====== RECORDS ======

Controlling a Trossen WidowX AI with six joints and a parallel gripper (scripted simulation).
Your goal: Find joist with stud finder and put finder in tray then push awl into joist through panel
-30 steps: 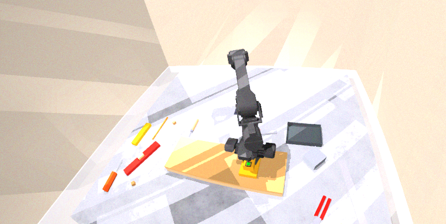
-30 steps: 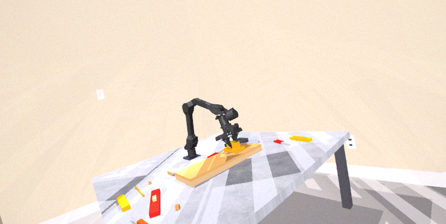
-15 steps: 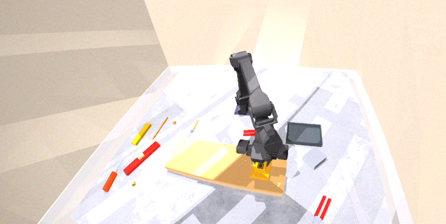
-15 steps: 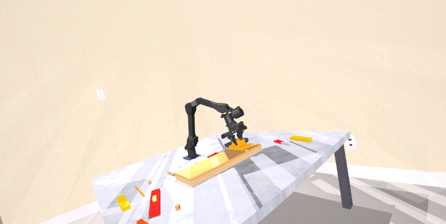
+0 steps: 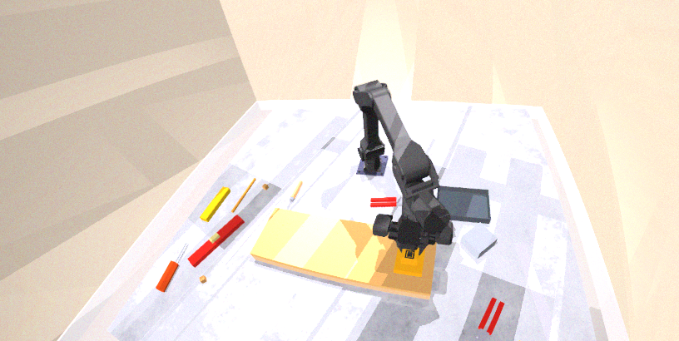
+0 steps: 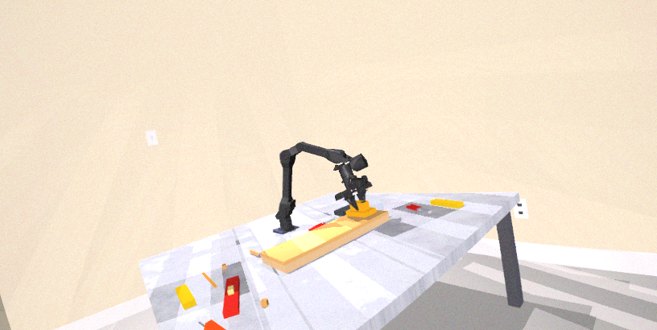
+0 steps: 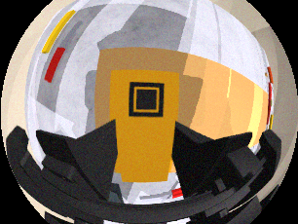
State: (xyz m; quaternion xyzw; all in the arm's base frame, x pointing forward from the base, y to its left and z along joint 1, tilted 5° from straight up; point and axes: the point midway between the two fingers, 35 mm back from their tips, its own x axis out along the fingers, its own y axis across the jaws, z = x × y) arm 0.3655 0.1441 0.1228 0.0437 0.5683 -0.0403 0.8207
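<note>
Now: gripper tip 20 cm past the dark tray, 16 cm to the right of it and 5 cm above it. Also, from my gripper tip: square light 3 cm above, 2 cm ahead; then stud finder 2 cm above, 1 cm ahead; then grey block 19 cm to the left, 7 cm behind, 5 cm below.
</note>
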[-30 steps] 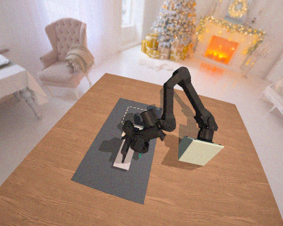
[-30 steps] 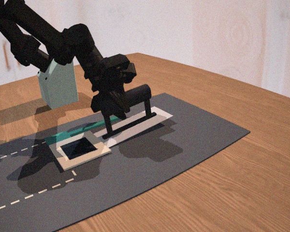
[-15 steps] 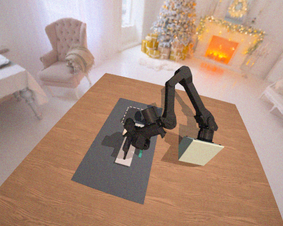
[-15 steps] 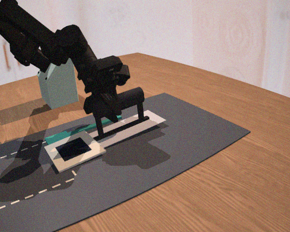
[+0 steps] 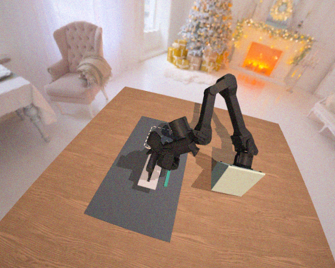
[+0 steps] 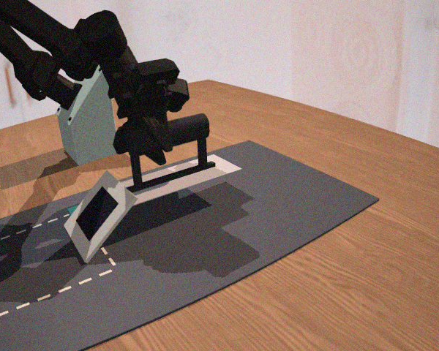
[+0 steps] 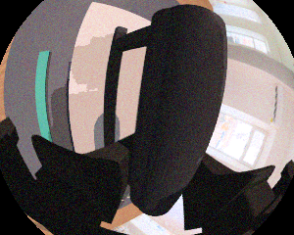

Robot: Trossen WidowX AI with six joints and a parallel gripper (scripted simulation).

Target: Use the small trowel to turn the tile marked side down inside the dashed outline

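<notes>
Right now the tile is 30 mm behind my gripper tip, 110 mm to the right of it and 60 mm below it. From my gripper tip the other things lie so: teal trowel (100 mm behind, 50 mm to the right, 90 mm below); then grey mat (40 mm to the right, 110 mm below).
</notes>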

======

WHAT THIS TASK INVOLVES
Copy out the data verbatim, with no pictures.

PROBLEM SOLUTION
Controlling a Trossen WidowX AI with six joints and a parallel gripper (scripted simulation).
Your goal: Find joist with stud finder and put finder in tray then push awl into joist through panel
-30 steps: 
-30 steps: 
-15 steps: 
-15 steps: 
+0 steps: 
+0 steps: 
+0 steps: 
State: (xyz m; quaternion xyzw; all in the arm's base frame, x pointing forward from the base, y to its left and z along joint 1, tilted 5° from straight up; point and axes: the point midway between the two fingers, 35 mm back from their tips, its own x axis out along the fingers, its own y axis across the jaws, z = x × y) arm 0.3655 0.1441 0.1228 0.0437 0.5683 -0.0403 0.8207
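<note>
Now: gripper tip 20 cm past the dark tray, 16 cm to the right of it and 5 cm above it. Also, from my gripper tip: square light 3 cm above, 2 cm ahead; then stud finder 2 cm above, 1 cm ahead; then grey block 19 cm to the left, 7 cm behind, 5 cm below.
</note>
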[-30 steps] 
[-30 steps] 
[-15 steps] 
[-15 steps] 
[+0 steps] 
[+0 steps] 
[+0 steps] 

Robot: Trossen WidowX AI with six joints and a parallel gripper (scripted simulation).

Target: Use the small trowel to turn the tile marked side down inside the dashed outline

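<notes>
Right now the tile is 30 mm behind my gripper tip, 110 mm to the right of it and 60 mm below it. From my gripper tip the other things lie so: teal trowel (100 mm behind, 50 mm to the right, 90 mm below); then grey mat (40 mm to the right, 110 mm below).
</notes>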

This finishes the answer to the exercise.